Image credit:InfernoPlus

Morrowind in Elden Ring mod is now "mostly playable", despite the fact its creator's "entire existence has been consumed with interpreting gibberish code"

"I've got like a dozen different horror stories I could tell you guys"

· Rock Paper Shotgun

Regular RPS readers might remember me writing a couple of times last year about a modder kicking off an attempt at porting Morrowind into Elden Ring.

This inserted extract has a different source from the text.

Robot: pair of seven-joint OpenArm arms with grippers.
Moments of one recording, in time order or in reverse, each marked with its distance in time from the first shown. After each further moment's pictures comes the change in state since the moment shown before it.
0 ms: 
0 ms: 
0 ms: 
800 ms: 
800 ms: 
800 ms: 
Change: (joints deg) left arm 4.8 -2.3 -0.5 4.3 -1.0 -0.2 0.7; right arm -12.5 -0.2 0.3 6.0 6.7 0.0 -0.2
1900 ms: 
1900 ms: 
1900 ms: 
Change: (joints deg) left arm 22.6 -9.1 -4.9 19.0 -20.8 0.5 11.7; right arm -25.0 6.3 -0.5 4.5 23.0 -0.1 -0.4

Their early progress looked promising, if living under the cloud of several complex things the group would have to figure out in some form to get it working.

After about half a year of major updateless silence, modder InfernoPlus has emerged from the dungeons of Vvardenfell to reveal that the mod's now "mostly playable", following several months of battling a number of infuriatingly complex issues.

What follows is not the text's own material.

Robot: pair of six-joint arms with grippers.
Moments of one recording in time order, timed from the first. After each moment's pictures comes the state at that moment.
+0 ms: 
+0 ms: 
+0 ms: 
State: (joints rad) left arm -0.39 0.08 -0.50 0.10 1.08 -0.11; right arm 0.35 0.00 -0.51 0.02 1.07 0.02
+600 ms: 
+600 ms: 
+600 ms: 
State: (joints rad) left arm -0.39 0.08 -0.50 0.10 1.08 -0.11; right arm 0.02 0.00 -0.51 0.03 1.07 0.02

"We have made tremendous progress on the mod," InfernoPlus said at the start of their video, before delving into a demo of some quests. "Many things that I thought would be impossible have taken shape, and the game has entered a fairly playable state. It's still got a ways to go before it's done, but what we have built here is actually really quite interesting."

Rather than having a bunch of cookie-cutter placeholder NPCs just lurking around Morrowind's world, the mod's now looking a lot closer to an actual game, with NPCs in different getups wandering around and providing the services they should in addition to dishing out dialogue. The likes of a crime system that has guards properly chase you, an alchemy system that steps in for Elden Ring's crafting, and even the likes of the persuasion minigame have taken shape, even if they need more tweaking. The port even mostly supports some Morrowind mods, such as the absolutely essential Balmora Burger Franchise.

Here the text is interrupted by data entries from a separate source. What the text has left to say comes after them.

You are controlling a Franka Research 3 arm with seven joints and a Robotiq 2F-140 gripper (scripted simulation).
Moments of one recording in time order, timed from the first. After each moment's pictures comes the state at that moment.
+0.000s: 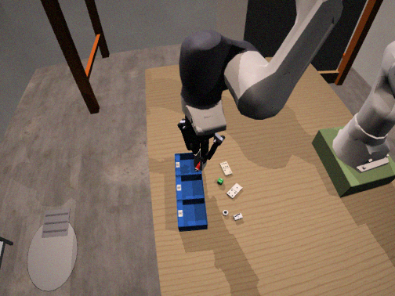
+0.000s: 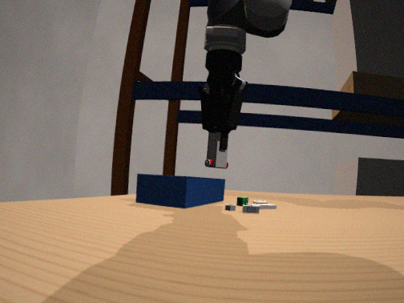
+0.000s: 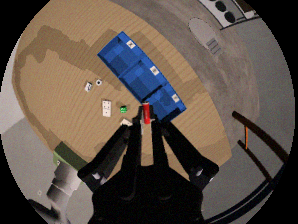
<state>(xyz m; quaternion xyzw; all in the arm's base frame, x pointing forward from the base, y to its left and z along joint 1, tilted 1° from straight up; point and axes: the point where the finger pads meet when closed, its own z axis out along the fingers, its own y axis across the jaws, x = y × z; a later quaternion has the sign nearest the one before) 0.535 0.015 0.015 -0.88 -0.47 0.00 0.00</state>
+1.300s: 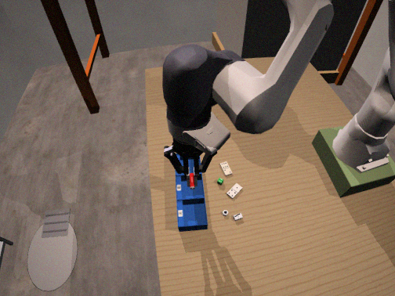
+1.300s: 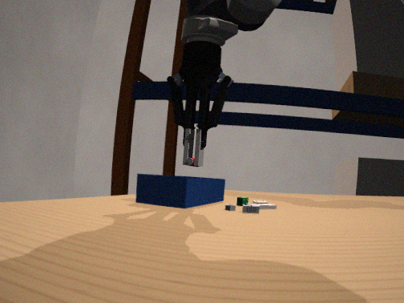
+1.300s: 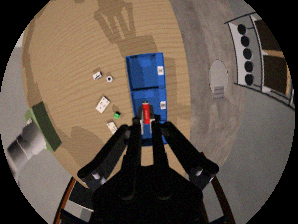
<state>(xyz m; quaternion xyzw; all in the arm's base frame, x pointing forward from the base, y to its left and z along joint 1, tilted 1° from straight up) 0.562 0.071 0.014 -0.71 -0.71 0.00 0.00</state>
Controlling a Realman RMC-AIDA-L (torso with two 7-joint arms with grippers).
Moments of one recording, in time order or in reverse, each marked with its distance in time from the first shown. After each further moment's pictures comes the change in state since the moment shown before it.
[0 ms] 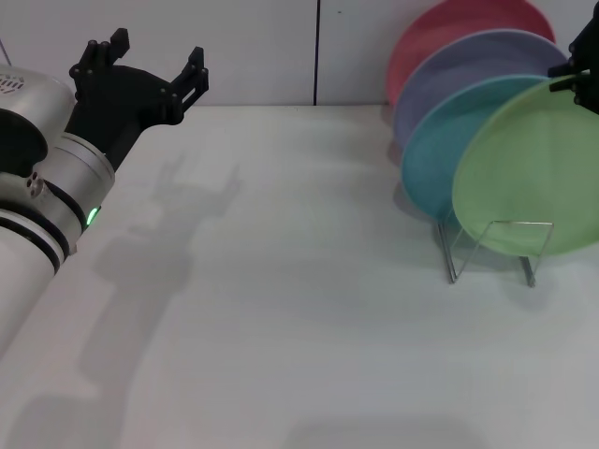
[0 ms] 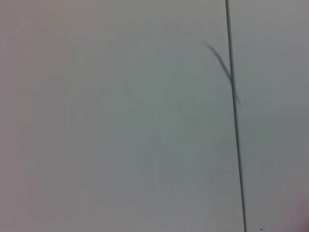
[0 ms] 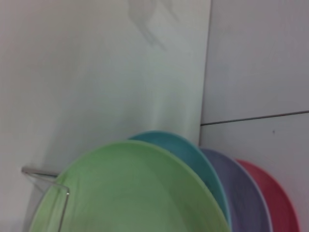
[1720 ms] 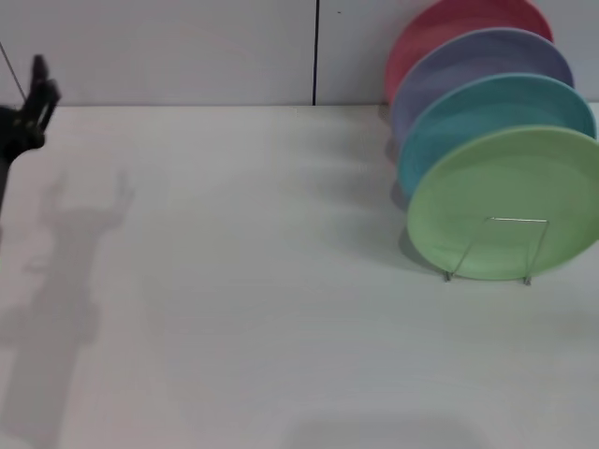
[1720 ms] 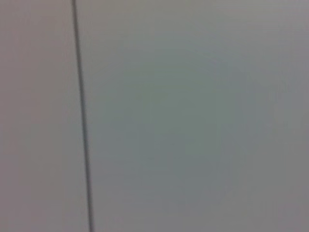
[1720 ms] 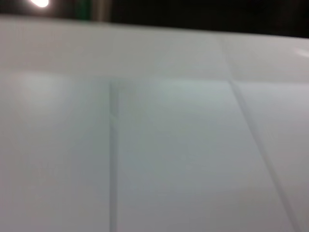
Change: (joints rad) left arm -0.065 -0.001 0.046 0.563 0.010 0.782 -0.201; right arm -0.365 -0.011 0.479 1.767 2.327 -0.266 -0.983
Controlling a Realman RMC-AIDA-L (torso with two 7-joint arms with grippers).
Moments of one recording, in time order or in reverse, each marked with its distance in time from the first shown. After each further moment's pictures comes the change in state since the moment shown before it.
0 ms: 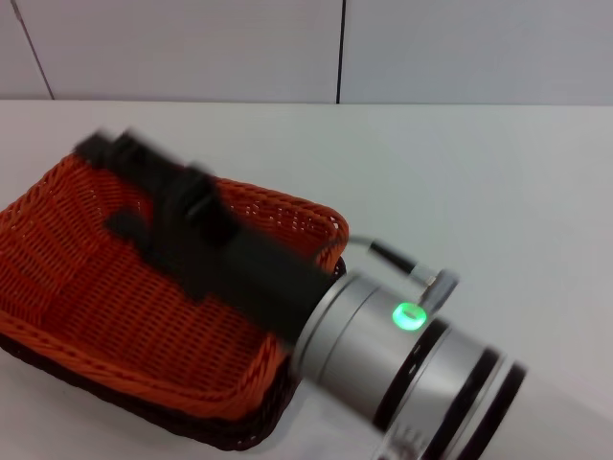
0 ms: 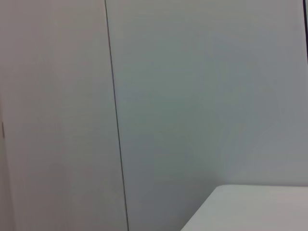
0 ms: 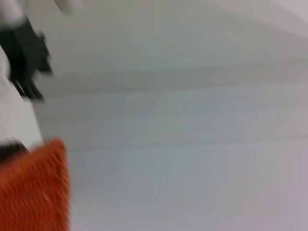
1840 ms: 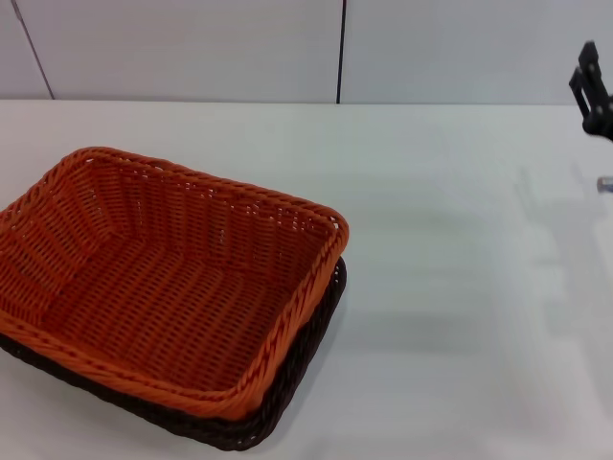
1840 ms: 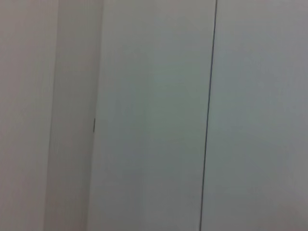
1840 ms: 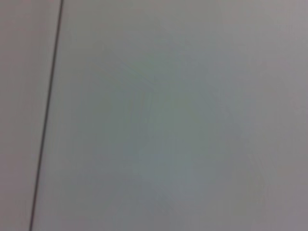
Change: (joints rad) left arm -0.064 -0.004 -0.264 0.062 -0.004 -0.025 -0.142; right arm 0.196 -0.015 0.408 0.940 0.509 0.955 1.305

It's not all been smooth sailing though. InfernoPlus pinpointed the likes of developing a map builder that matches the "giant jigsaw puzzle" of smaller images which make up Elden Ring's world map, FromSoftware's complex way of handling references for JSON audio files, needing to dig into Elden Ring's executable in order to even begin navmeshing, and the "absolute horror of dialogue and script compiling" as things that've kept them up at night. "In order to make all of this work, I quite literally had to replicate the entire Morrowind NPC behavior system inside of Elden Ring," they explained in terms of the latter. "To achieve this, we actually have JortPob procedurally generate code in two different programming languages that is then compiled into binaries that are wrapped in binder files for the game engine to load on demand. Now, while that sentence may have only taken 15 seconds to say, it unfortunately took three months to actually do. And that's not even the end of it."

As for what's left to do going forwards, the modder explained that while their work's now "mostly playable", "playable does not mean fun". "A large share of the remaining work is game balancing and design," they continued. "For example, the potions you make with alchemy right now are not scaled to Elder Ring stats. So, a Sujamma can give you 50 strength for 60 seconds, which is an absurd amount." Hand placing enemies, creating boss rooms, making fully custom NPC faces, voice acting, and designing features like lockpicking are all still on the to do list, lest you think the mod'll be out imminently.

It's looking good though, provided the folks behind it continue to march on through the fire and war of development.